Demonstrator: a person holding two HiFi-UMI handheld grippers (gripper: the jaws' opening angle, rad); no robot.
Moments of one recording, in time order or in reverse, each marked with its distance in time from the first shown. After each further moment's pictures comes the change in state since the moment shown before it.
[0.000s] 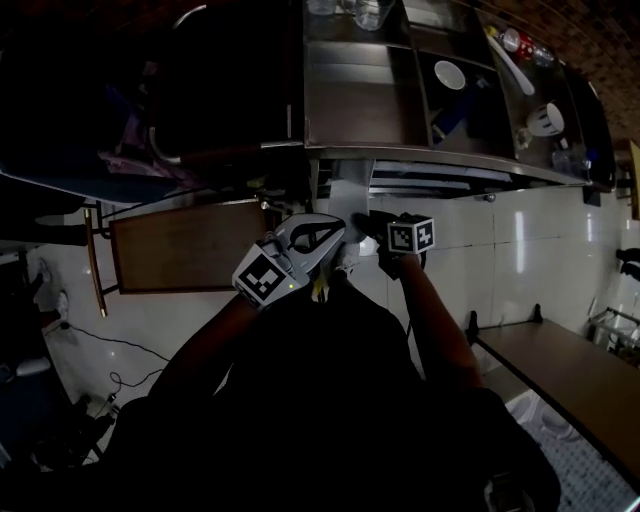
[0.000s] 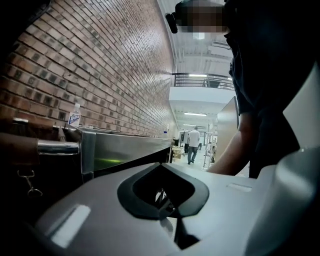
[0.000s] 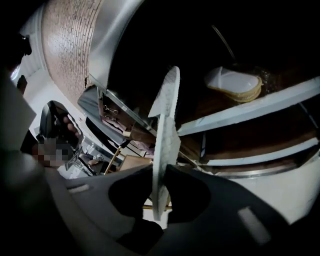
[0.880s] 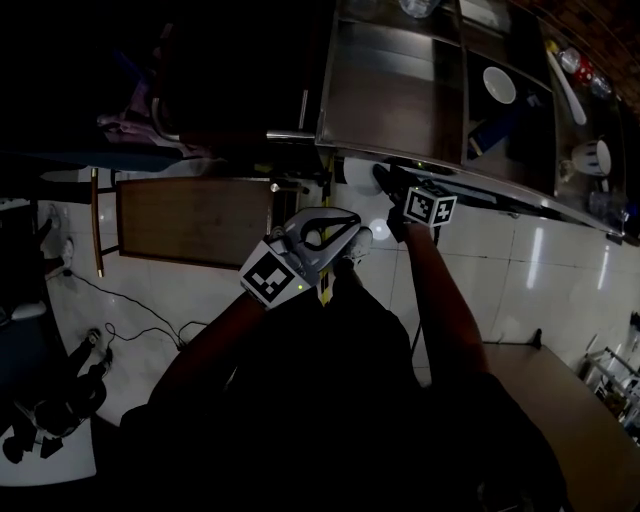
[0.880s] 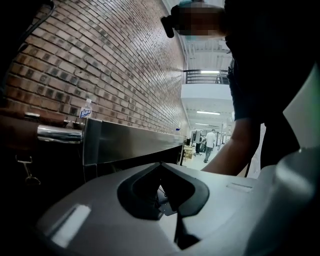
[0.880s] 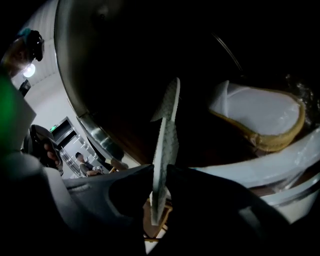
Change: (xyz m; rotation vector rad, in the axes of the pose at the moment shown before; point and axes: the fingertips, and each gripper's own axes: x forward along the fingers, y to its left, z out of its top) left arm 0.026 0.024 -0.017 -0.060 0.020 0.146; right arm 0.044 -0.056 0.100 -0.066 -0.202 0.067
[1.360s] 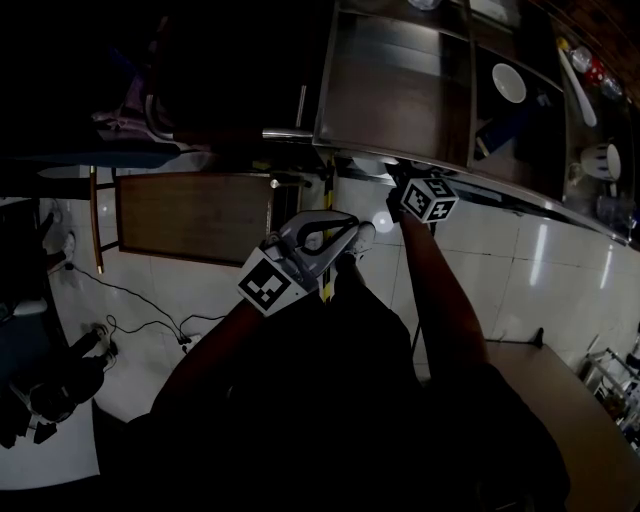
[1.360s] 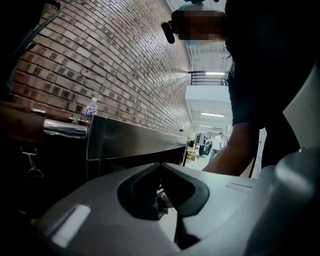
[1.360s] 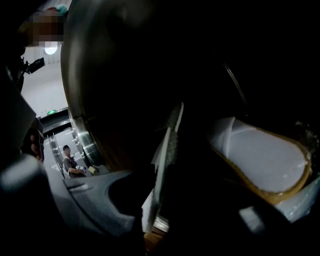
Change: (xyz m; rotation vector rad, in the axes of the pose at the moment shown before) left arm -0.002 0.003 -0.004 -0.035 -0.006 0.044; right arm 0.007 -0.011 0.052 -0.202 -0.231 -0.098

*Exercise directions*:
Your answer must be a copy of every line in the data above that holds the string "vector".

*Output for this exercise*:
Change: (xyz m; rotation vector rad, in the axes of the pose at the moment shown before; point and axes: the fingertips, and each gripper's own axes: x forward along the fingers, y to its left, z out of its top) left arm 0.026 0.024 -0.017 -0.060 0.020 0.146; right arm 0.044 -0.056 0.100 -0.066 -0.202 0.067
Change: (xyz m; rotation vector rad, in the axes of the pose at the moment shown before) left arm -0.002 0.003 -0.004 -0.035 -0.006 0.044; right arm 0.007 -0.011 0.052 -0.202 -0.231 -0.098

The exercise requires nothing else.